这些明草明知道离他们不到一里地的地方就是清兵的军营,那里驻扎着一万多精锐的八旗精兵,但他们却就这样大摇大摆的走过来,视上万大军如无物,他们还真是不把大清的勇士放在眼里啊()。
阿巴泰举起气得有些哆嗦的手,压低了怒火问道:“诸位了,现在你们有谁去把前面那支狂妄的明军消灭掉?本贝勒一定重重有赏!”“大人,您让奴才去吧,奴才一定要把那支明军将领的脑袋给砍下来先给您!”阿巴泰的话刚说完,就有一名甲喇章京跳了出来请战。
阿巴泰缓缓看了他一眼,却没有一下子就答应,而是问道:“朵思言,你有把握全歼那股明军吗?”
这名甲喇章京昂然道:“大人放心,若奴才不能叫这股明军漏网一人便不算成功!”
阿巴泰看着那股正向德州城门靠近的明军缓缓点了点头道:“那你去吧,若你能全歼这股明军等回到盛京后我做主将比次掳来的人口和财帛多分你一份。

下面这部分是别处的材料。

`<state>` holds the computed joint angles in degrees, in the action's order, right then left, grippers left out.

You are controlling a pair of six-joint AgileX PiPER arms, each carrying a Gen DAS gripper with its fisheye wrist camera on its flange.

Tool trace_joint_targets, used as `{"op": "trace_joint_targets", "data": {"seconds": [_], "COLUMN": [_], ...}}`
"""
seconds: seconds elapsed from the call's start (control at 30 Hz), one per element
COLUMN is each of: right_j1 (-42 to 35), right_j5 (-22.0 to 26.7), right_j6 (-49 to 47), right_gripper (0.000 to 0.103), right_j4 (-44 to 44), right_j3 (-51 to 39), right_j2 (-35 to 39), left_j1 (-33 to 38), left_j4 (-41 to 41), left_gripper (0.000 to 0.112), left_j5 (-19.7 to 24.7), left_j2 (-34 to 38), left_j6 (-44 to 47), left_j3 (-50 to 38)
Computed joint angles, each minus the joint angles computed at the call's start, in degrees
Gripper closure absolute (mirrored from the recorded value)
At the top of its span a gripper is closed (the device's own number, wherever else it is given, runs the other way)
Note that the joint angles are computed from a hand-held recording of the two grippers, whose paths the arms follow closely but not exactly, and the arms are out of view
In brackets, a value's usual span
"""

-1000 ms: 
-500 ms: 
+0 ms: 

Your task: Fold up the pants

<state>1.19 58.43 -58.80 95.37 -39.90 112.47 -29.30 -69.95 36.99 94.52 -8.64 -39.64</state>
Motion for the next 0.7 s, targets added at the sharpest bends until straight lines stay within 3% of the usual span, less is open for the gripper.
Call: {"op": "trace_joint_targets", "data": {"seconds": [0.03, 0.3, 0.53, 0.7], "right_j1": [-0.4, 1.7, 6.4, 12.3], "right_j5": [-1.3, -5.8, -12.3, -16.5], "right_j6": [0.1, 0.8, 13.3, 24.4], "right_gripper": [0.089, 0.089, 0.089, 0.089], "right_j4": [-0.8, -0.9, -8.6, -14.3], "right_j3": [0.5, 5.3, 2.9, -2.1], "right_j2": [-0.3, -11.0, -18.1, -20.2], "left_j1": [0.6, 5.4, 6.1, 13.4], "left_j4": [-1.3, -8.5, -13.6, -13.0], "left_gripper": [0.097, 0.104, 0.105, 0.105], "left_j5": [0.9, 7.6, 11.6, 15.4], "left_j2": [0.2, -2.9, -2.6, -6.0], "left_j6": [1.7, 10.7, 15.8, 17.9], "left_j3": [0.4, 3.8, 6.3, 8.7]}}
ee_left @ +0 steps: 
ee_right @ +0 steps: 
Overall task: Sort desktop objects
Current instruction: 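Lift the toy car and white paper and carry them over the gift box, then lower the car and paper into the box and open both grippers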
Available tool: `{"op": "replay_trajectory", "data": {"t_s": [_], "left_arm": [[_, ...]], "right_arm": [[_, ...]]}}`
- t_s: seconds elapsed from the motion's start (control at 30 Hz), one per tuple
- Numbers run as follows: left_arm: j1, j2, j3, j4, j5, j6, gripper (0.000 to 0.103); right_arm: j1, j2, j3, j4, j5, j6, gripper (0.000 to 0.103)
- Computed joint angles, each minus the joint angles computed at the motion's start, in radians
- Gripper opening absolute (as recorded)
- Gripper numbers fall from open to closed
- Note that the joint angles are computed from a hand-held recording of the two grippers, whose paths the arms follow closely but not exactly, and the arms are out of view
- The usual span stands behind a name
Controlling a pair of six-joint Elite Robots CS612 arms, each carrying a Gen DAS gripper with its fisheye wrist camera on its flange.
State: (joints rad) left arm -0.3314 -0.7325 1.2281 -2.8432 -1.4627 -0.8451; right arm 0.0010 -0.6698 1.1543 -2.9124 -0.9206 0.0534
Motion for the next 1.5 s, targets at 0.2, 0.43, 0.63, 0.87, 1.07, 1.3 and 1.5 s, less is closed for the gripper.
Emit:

”
“奴才多谢贝勒爷恩典!”这名甲喇章京大喜,跪在地上给阿巴泰磕了个头后立刻兴冲冲的召集本部人马去了不一会,他就亲自率领七百多精骑向着那支明军冲了过去,只是这位急于立功的甲喇章京却没有看到身后被打得皮开肉绽的阿穆尔眼中那幸灾乐祸的神情。
此时,德州城墙上易江、纪如兴二人正在严密注视着从东南方向赶来的援军,但他们看到这支军队竟然就这么大摇大摆的要从南门进城时,两人都惊呆了。
“混账,这支明军是谁统领的,难道他不知道鞋子就在南门驻扎吗?”看到这样的情景易江原本就黝黑的脸色变得更黑了。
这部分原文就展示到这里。